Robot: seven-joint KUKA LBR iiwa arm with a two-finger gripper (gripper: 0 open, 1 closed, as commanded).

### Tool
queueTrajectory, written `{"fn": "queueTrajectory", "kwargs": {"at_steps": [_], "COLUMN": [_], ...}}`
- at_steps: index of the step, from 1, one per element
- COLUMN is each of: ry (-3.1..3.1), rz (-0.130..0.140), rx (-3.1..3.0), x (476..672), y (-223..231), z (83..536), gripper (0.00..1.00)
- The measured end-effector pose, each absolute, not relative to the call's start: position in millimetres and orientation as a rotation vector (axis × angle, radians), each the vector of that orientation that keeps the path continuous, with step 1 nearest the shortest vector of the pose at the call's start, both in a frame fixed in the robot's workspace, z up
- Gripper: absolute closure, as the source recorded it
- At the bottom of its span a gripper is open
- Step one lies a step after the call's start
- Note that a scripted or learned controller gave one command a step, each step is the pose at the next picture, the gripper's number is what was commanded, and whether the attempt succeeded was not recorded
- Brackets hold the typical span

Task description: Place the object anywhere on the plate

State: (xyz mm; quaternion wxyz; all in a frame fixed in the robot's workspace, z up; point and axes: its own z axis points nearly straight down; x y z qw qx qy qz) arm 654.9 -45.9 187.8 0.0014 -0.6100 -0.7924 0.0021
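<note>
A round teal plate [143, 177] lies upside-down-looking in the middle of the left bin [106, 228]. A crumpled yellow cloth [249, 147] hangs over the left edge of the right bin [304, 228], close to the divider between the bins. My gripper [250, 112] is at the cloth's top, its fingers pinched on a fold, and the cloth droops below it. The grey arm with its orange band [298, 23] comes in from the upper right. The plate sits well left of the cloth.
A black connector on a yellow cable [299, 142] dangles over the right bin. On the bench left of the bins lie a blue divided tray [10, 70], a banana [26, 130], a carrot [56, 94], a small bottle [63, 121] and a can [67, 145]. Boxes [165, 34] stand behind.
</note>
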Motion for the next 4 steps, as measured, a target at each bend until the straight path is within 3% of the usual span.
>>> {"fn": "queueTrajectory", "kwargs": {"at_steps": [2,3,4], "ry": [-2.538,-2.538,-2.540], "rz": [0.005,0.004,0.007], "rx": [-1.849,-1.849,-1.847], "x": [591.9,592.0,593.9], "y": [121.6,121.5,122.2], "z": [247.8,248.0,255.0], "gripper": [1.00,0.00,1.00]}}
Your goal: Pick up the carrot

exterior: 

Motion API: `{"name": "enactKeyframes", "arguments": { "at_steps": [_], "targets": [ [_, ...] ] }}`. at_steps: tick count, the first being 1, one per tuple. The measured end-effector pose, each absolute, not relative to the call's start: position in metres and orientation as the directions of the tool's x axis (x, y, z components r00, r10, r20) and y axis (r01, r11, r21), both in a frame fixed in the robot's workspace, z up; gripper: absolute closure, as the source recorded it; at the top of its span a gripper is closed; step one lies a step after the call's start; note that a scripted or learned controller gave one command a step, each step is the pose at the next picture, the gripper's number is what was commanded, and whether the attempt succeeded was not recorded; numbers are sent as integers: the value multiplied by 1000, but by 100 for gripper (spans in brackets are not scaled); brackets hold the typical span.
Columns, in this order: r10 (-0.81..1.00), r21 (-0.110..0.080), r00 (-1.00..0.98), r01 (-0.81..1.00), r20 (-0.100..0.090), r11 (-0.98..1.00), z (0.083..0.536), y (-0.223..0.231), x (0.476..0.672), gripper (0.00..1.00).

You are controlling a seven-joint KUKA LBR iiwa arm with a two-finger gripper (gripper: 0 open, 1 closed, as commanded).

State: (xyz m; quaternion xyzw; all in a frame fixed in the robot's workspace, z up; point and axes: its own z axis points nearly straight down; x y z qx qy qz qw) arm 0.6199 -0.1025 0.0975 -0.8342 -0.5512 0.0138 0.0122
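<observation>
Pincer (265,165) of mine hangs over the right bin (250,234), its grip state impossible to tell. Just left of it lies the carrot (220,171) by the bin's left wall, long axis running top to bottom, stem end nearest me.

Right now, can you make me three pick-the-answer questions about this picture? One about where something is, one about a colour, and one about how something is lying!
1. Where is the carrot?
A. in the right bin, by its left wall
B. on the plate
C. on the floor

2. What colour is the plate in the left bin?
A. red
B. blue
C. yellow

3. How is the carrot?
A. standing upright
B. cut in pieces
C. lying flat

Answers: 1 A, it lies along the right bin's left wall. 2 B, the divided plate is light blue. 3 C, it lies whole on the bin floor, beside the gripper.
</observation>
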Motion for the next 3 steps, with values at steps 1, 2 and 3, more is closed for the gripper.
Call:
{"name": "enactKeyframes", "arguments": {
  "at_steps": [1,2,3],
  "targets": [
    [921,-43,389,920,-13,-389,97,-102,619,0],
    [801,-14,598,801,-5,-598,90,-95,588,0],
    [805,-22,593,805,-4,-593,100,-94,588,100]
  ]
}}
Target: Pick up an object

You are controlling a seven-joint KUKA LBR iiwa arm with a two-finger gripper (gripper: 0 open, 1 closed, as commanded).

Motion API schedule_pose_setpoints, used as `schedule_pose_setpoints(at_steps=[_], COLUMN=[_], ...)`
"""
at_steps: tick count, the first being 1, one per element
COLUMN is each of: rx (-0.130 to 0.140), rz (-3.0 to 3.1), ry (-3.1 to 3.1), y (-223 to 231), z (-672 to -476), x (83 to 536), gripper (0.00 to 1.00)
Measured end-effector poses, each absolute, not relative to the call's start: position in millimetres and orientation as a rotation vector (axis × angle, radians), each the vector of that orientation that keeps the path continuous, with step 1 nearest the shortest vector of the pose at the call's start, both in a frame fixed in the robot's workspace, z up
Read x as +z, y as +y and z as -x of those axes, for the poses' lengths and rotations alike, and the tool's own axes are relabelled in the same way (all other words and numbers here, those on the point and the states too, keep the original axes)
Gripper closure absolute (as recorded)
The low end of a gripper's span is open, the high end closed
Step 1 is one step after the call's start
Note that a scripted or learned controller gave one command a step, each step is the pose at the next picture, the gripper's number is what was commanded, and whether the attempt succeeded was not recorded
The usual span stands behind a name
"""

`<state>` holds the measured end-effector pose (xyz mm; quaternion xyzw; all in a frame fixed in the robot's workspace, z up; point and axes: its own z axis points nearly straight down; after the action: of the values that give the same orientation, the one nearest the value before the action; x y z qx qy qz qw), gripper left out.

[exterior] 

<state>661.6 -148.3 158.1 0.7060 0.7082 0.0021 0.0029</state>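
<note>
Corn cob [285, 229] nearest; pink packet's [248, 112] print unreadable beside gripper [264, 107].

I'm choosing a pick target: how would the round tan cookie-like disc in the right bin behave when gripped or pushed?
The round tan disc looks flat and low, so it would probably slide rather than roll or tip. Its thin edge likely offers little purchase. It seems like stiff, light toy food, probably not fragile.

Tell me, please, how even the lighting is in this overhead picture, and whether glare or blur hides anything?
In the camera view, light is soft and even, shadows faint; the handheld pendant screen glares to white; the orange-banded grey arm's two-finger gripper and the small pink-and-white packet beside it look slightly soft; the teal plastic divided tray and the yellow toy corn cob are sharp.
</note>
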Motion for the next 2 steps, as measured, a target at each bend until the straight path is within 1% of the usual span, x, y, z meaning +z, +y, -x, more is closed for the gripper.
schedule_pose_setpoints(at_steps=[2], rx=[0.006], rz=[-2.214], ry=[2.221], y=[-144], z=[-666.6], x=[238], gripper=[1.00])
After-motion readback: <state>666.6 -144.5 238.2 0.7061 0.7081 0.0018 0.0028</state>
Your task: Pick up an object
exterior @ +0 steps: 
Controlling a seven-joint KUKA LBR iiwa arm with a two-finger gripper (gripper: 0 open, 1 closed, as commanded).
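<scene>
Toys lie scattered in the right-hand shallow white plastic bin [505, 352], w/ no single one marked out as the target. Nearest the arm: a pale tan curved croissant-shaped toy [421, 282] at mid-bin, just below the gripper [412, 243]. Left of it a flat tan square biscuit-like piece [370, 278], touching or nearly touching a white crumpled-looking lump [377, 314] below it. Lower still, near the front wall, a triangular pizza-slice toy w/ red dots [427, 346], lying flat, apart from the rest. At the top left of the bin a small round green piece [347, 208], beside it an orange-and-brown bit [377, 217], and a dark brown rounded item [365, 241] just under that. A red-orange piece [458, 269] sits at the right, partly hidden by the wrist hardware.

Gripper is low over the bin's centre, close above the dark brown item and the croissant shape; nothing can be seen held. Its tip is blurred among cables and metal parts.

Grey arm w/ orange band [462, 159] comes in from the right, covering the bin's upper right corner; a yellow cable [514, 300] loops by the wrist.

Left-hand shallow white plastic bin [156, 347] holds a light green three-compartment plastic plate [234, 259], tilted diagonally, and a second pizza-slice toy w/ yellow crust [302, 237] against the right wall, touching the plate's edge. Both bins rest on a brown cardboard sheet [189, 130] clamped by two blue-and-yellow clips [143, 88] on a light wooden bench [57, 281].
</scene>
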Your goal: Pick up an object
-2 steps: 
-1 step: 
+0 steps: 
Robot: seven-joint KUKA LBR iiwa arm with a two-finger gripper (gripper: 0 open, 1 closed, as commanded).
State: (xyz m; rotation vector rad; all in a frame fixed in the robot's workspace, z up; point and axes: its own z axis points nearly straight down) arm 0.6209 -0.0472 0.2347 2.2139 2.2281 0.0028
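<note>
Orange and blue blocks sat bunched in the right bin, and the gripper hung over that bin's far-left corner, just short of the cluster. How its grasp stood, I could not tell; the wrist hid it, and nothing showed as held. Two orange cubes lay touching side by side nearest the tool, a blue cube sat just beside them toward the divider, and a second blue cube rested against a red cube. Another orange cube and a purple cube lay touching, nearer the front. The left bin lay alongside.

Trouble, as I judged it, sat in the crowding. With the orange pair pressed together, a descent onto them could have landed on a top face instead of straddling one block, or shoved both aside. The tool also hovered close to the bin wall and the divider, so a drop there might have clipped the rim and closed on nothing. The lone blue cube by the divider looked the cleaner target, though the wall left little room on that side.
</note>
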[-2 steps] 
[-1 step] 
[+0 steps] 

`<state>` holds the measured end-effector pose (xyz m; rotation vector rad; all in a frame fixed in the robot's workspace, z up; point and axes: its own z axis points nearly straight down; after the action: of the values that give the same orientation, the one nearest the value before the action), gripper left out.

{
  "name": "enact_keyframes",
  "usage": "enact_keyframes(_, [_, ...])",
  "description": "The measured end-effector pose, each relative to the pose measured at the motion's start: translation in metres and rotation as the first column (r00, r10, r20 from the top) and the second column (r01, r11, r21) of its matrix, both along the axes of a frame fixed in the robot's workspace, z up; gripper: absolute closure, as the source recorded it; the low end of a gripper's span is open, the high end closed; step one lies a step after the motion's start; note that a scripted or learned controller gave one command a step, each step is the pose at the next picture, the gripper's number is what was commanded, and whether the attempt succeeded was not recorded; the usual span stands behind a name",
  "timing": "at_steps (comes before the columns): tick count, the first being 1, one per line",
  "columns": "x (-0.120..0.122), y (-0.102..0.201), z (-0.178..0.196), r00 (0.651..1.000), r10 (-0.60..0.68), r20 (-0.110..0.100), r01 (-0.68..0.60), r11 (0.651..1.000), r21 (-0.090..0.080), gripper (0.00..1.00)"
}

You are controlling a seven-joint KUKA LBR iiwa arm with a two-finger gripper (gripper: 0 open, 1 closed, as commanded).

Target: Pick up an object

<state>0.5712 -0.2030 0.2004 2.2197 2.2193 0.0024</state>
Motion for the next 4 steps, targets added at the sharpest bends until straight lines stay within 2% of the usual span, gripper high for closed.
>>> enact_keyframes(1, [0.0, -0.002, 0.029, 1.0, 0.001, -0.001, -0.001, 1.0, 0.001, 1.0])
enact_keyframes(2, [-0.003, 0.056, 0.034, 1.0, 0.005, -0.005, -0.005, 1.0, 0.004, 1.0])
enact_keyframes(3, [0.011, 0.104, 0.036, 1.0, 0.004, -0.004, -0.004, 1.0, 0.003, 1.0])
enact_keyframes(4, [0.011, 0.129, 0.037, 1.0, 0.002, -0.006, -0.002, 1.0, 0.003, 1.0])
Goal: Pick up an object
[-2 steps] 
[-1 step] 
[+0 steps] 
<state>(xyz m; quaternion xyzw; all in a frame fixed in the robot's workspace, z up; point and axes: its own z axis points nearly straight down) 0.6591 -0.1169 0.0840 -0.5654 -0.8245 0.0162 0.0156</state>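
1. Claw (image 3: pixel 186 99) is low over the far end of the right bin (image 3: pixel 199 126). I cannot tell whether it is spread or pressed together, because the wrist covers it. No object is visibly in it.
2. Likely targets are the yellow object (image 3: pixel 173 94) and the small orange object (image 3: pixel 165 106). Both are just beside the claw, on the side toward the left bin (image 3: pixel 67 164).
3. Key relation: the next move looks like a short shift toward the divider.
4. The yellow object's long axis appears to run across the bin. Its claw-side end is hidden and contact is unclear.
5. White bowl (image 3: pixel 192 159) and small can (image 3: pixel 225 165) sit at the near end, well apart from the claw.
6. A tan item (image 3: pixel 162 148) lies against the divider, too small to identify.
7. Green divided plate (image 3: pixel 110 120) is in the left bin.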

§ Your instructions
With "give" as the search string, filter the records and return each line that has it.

§ Answer box
`<state>` holds the measured end-effector pose (xyz mm; quaternion xyzw; all in a frame fixed in the robot's workspace, z up; point and axes: its own z axis points nearly straight down; after the action: of the values that give the same orientation, the one nearest the value before the action; x y z qx qy qz qw), gripper left out.
`<state>` holds the measured end-effector pose (xyz m; rotation vector rad; all in a frame fixed in the robot's workspace, z up; point and axes: its own z axis points nearly straight down; after the action: of the values that give the same orientation, the one nearest the value before the action), gripper left out.

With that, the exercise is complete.